A situação caótica virou alvo de críticas de juristas e ativistas, que chegaram a denunciar os abusos a organismos internacionais de defesa de direitos humanos.

“Foi uma época em que vivemos uma situação semelhante à que o Maranhão vive hoje, as celas metálicas foram uma solução imediata para desafogar as unidades e depois reconstruir o sistema”, disse o secretário de Justiça do Espírito Santo Eugênio Coutinho Ricas.

O governo local então decidiu investir mais de R$ 450 milhões em um processo de criação das atuais 26 unidades prisionais capixabas.

A construção delas foi feita por empresas estrangeiras e seguiu um modelo arquitetônico padronizado criado nos Estados Unidos. Cada unidade abriga no máximo 600 detentos (Pedrinhas, por exemplo, tem cerca de 2,2 mil presos). Eles ficam divididos em três galerias de celas e não se comunicam.

Os edifícios têm ainda salas específicas onde os detentos participam de oficinas profissionalizantes ou recebem atendimento odontológico e psicológico.

Segundo Ricas, o modelo diminuiu a quantidade de fugas e tumultos e dificultaria ainda a organização das facções criminosas. O esforço do Estado é visto pelo CNJ como um exemplo positivo, segundo o juiz Santos.

Modelo espanhol

Estados como Alagoas, Goiás e Mato Grosso do Sul, entre outros, estão apostando em unidades prisionais de excelência que investem na ressocialização dos presos.

O alagoano Centro Ressocializador da Capital é uma dessas prisões. Segundo o tenente-coronel Carlos Luna, superintendente geral de administração penitenciária de Alagoas, a experiência se baseia em um modelo espanhol e parte do princípio de que um tratamento respeitoso é essencial para a ressocialização dos detentos.

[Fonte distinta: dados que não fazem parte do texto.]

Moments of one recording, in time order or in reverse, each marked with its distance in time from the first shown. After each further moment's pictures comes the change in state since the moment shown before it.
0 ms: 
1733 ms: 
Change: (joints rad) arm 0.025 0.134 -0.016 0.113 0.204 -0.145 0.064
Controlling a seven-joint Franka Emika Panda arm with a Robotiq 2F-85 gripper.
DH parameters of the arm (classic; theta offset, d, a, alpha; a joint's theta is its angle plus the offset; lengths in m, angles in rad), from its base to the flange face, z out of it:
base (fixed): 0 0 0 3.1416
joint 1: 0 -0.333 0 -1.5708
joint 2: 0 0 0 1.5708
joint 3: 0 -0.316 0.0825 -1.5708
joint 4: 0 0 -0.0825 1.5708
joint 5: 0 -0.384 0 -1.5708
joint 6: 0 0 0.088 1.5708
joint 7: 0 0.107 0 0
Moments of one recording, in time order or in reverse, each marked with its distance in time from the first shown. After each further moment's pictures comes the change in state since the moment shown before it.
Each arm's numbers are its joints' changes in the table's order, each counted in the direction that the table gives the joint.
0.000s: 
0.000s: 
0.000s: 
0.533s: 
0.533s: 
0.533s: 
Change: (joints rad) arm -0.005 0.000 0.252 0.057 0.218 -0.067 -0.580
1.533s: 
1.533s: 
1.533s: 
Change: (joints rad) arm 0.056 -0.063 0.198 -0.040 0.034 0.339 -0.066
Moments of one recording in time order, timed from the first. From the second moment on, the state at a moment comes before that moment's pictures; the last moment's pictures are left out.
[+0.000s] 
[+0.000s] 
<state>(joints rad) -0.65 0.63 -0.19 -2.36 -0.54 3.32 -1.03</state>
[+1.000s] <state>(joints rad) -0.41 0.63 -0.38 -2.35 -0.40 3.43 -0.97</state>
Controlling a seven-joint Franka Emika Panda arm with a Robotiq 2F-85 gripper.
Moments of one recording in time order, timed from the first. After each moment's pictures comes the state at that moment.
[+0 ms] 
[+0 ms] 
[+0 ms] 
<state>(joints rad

Contudo, uma seleção rigorosa faz com que apenas presos com bom comportamento, que nunca tenham participado de motins e que aceitem participar da experiência sejam selecionados. Eles só são transferidos do sistema carcerário comum para a unidade depois de passar por uma avaliação psicológica onde devem mostrar “vontade de mudar de vida”.

Diferentemente da maioria das prisões no Brasil, sobram vagas na unidade, que foi construída para abrigar 155 detentos, mas tem atualmente pouco mais de 130. Os detentos não podem usar entorpecentes e todos eles trabalham na manutenção da unidade e em empresas conveniadas. Até presos que cumprem pena no regime fechado são autorizados a sair desacompanhados para trabalhar.

Ao acabarem de cumprir suas penas, os detentos são encaminhados para convênios do governo com empresas, para a colocação no mercado de trabalho.

“Conseguimos baixar o grau de reincidência para 5%”, disse Luna.

Porém, a realidade da unidade é muito diferente do restante do sistema prisional do Estado. “É complicado aplicar esse modelo em unidades grandes”, disse.

Ênfase no trabalho

Segundo o CNJ, uma unidade prisional que aplica aspectos positivos no regime semiaberto é o Centro Penal Agroindustrial da Gameleira, no Mato Grosso do Sul.

Sua principal característica é a ênfase no trabalho, uma vez que a unidade possui nove oficinas de trabalho remunerado – em áreas como tapeçaria, produção de contêineres e portões e cozinha industrial.

Muitos dos presos exercem essas atividades fora do presídio e são as próprias empresas que se responsabilizam pelo seu transporte e medidas de segurança.

Em paralelo, os detentos participam de tratamento para se livrar do vício em entorpecentes.